Reliability analysis can be done by several different methods. Fault Tree was introduced above as a method to perform reliability analysis. This method is quite effective in analyzing a system in which a number of factors (that are relatively independent of each other) can cause a system failure.

The IEEE Gold Book (IEEE Standard 493-2007, Recommended Practice for the Design of Reliable Industrial and Commercial Power Systems) also provides a great deal of information on performing risk assessments. A method used in the IEEE Gold Book to analyze the reliability and availability of critical electrical power systems is reliability block diagrams (RBD). RBD is an effective method to analyze systems with many items that are interrelated, such as an electrical distribution system.

Figure 5. RBD of One-line in figure 4

A simple electrical system that could be used for COPS would consist of utility power and a generator supplying an uninterruptible power supply (UPS) system. The one-line and the associated RBD are shown in figures 4 and 5.

The reliability (probability of success) at the end of one year is much better than at the end of five years.

For the COPS, reliability and availability are very important. It must operate for long periods of time, providing power to systems that perform critical functions. However, it should be noted that even with the best engineering design and technology it may be economically impractical and technically impossible to design a COPS that will never fail over a long period of operation.

Forced outages (FA) may and do occur. When they do, restoring the COPS to operation as quickly and economically as possible is very important. Thus the maintainability characteristics of the COPS will predict how quickly and economically it will be restored to normal operation. That is why reliability, availability and maintainability (RAM) are considered complementary characteristics.

The risk assessment method chosen to analyze a COPS should be appropriate for the system in question and require only a reasonable level of investment given the value of the results. The failure of some components may have little impact on either system function, or on its operating repair costs. A relatively costly analysis may not be justified. When the consequences of failure are catastrophic, every possible effort should be made to make the COPS fail-safe.

Figure 6. Reliability and Availability calculations for figures 4 and 5

The NFPA spotted the need and the means to convey the best practices of the business continuity industry into the public sector emergency preparedness. Article 708, and its optional supporting material, looks a lot like performance-based design—something the building safety community still tends to put at a distance. The science involved in developing a COPS is at least as sophisticated as the multi-disciplinary science advanced by the Society of Fire Protection Engineers and described in chapter 5 of the Life Safety Code (NFPA 101), the Uniform Fire Code (NFPA 1) or the Uniform Building Code (NFPA 5000).
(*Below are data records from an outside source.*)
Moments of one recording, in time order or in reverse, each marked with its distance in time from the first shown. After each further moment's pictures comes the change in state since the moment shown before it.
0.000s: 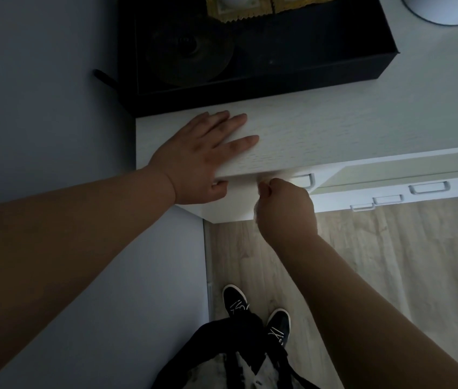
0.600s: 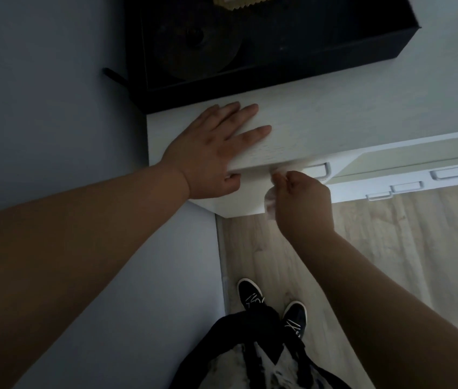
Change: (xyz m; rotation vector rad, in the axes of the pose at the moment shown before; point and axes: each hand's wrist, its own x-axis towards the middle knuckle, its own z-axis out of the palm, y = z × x) left_hand 0.001 0.000 -0.002 -0.002 -0.039 -0.002; right_hand -0.007 0.006 0.005 0.310 0.108 0.046
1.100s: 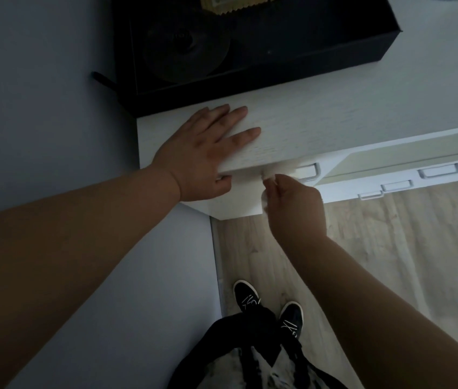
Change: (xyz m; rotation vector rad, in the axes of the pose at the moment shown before) left_hand 0.001 0.001 -0.001 0.013 -0.018 -0.002; right_hand -0.006 0.004 0.000 -0.105 0.041 -0.144
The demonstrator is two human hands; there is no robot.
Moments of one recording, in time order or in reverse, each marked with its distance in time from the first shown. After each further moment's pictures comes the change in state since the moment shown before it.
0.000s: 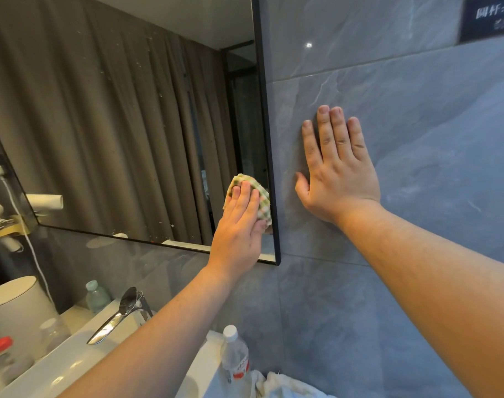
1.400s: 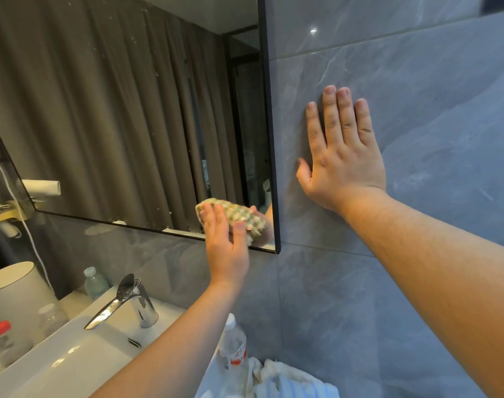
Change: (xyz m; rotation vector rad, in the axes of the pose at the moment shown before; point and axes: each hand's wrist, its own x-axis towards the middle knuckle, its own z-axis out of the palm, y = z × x) left_hand -0.041 -0.001 0.024 -0.311 0.201 -0.606; right_hand 0.000 -0.001 -0.001 0.006 -0.006 0.000
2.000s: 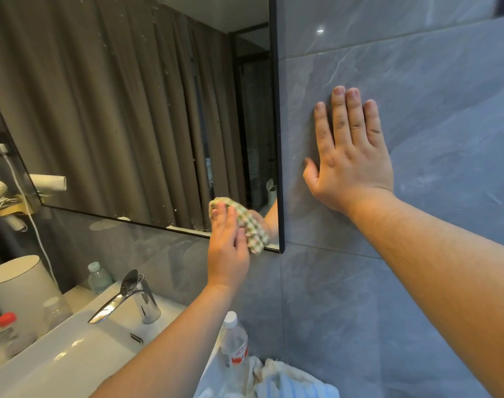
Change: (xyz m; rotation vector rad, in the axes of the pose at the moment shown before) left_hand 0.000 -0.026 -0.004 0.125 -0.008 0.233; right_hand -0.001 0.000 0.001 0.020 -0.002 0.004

Looking forward to the next revision cycle of the NEC, a logical next step would be to define different levels of COPS to match the different levels of criticality of the various types of facilities. For example, a facility required to provide emergency communication across a large area, such as a 911 call center, would be more important to public safety than an individual police or fire station. Therefore the 911 call center should have more robust COPS than what would be necessary for the individual police or fire station.

Based on the discussion above concerning risk assessment, it would obviously be a major step forward to provide the required reliability and availability for each of these levels as part of the definition. That would assist both the AHJ and the engineer of record for the COPS in fulfilling the intent of Article 708 and providing the appropriate system which was operational when needed.